PROPOSAL

Data representativity, similarity, and diversity

Supervisors: Veronika Cheplygina
Semester: Spring 2025
Tags: machine learning, medical imaging, data analysis, meta-research

Machine learning methods are often evaluated on benchmark datasets, in computer vision, medical imaging, NLP and other fields. In such evaluation, researchers often describe the data as being:

representative, for example based on the distribution of ages of the patients mirroring the world population,
similar, for example because both dataset contain pictures of animals
diverse, for example because data was collected from multiple countries

Recent research shows, the concepts of representativity, similarity, and diversity, are not strictly defined, and different notions might be used by different researchers. Therefore, such statements can have large implications for the conclusions drawn from the research.
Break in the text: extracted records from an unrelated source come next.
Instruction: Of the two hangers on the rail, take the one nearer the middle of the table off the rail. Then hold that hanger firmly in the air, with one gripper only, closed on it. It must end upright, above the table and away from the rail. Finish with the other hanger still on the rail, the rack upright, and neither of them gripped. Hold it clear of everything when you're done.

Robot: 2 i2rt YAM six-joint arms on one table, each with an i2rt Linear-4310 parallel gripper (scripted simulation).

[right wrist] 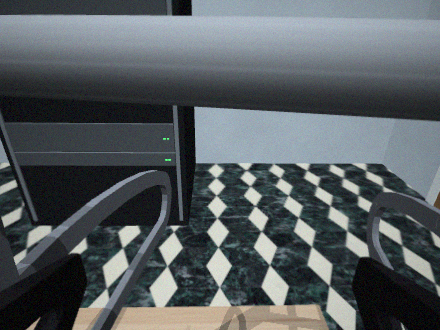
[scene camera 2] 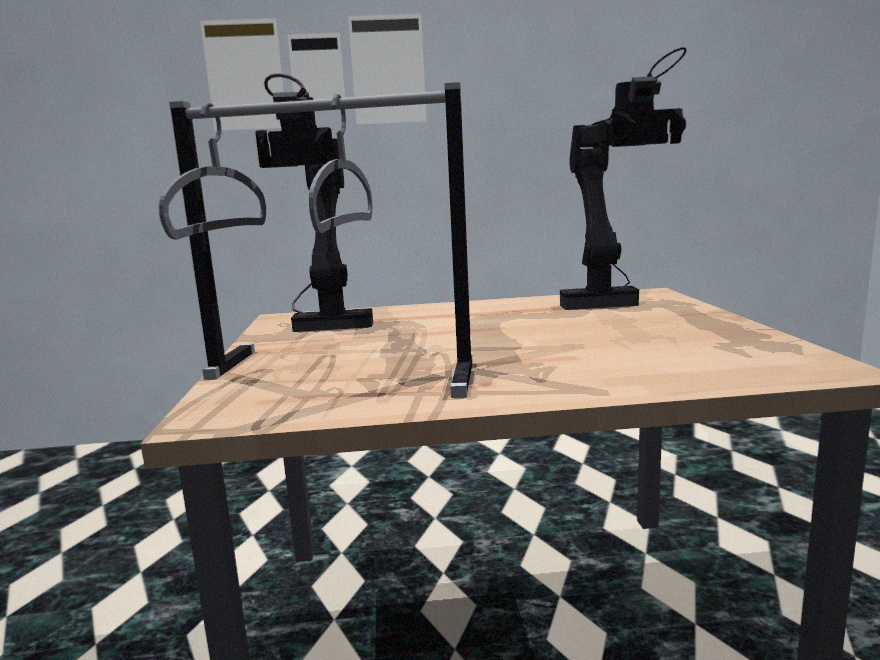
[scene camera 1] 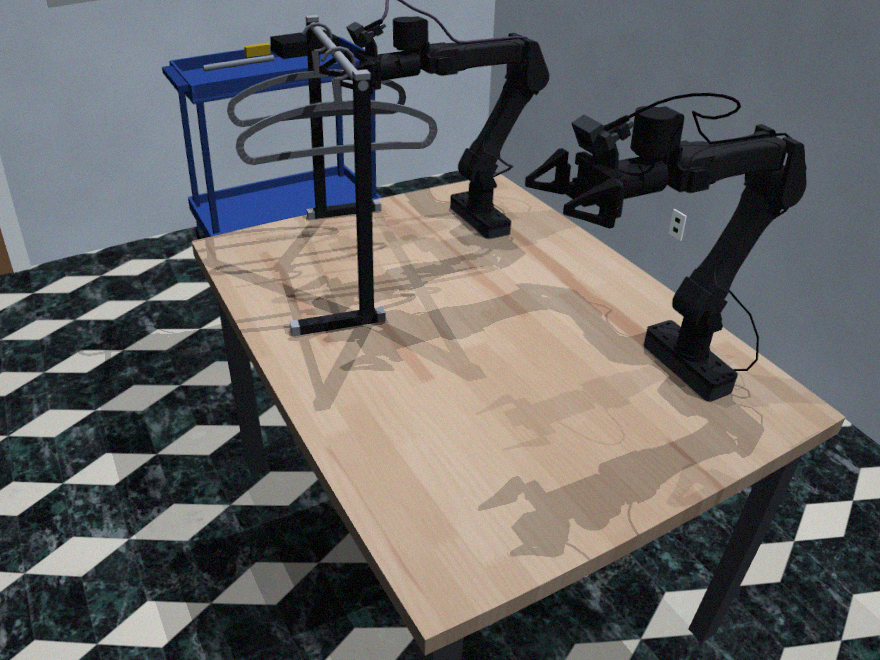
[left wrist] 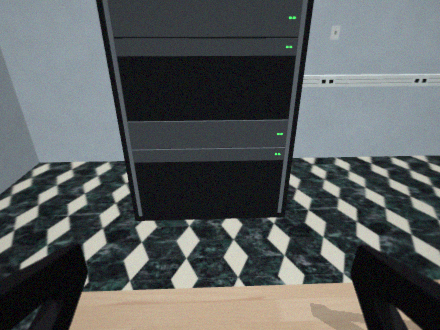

Scene:
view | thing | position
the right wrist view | my right gripper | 220, 269
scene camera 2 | my left gripper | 660, 125
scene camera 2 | my right gripper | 288, 146
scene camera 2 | hanger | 320, 227
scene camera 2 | black rack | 182, 114
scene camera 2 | hanger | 215, 169
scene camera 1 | my left gripper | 544, 195
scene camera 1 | my right gripper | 327, 75
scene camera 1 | hanger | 337, 103
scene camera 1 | black rack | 367, 313
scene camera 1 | hanger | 249, 91
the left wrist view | my left gripper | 218, 258

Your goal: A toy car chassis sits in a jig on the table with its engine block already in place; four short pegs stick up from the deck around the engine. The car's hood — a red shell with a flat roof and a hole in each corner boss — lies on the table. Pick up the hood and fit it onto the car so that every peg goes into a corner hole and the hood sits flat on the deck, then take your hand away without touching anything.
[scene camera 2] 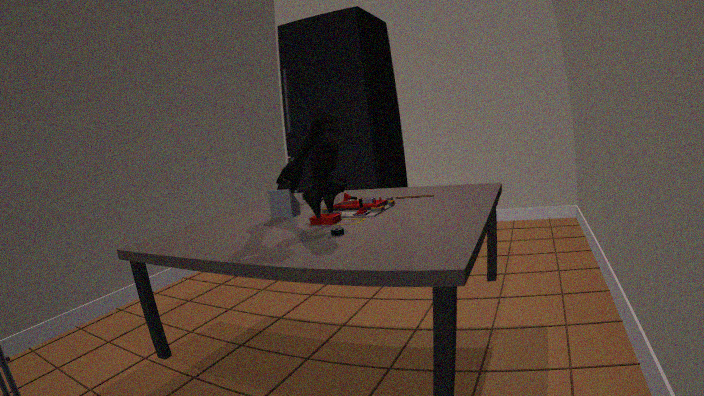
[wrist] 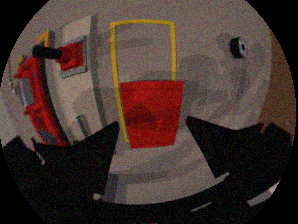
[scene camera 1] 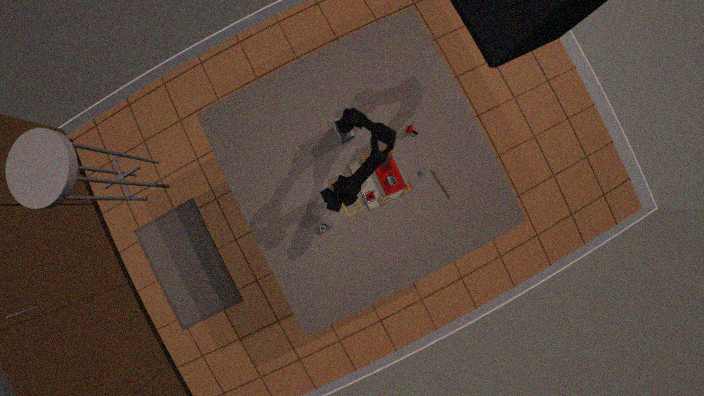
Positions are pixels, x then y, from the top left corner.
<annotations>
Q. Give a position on a jig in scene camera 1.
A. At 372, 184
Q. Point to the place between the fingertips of my gripper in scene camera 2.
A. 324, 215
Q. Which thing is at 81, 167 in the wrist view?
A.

The goal of the project would be to create a dataset of how these concepts are represented in recent ML papers, and analyze differences for example across different years or conferences.

Groups of 2+ students (from any study program, mixed groups are welcome) preferred.

References:

Cheplygina, V. (2019). Cats or CAT scans: Transfer learning from natural or medical image source data sets?. Current Opinion in Biomedical Engineering, 9, 21-27.
Zhao, D., Andrews, J. T., Papakyriakopoulos, O., & Xiang, A. (2024). Position: Measure Dataset Diversity, Don’t Just Claim It. arXiv preprint arXiv:2407.08188.
Clemmensen, L. H., & Kjærsgaard, R. D. (2022). Data representativity for machine learning and AI systems. arXiv preprint arXiv:2203.04706.